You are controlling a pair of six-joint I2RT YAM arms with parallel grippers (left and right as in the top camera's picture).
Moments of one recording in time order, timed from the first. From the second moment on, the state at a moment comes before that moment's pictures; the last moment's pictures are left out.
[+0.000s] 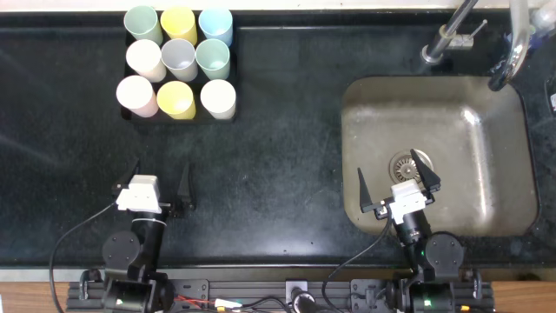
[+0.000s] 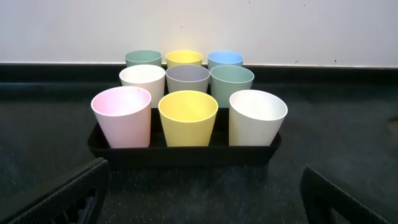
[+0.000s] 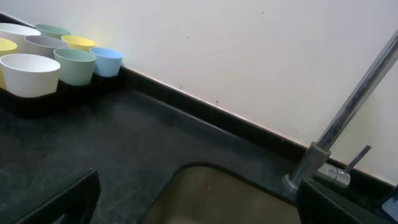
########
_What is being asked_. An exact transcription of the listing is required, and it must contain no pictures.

_Output of the exercise_.
You are controlling a pair of six-joint I2RT YAM arms with parallel grippers (left and right as in the top camera's picture).
Moments of one recording in time order, timed from the first. From the second moment on, the state at a moment comes before that moment's pictures; the last moment's pictures are left out.
[+0.000s] 
[+0.000s] 
[+0.000s] 

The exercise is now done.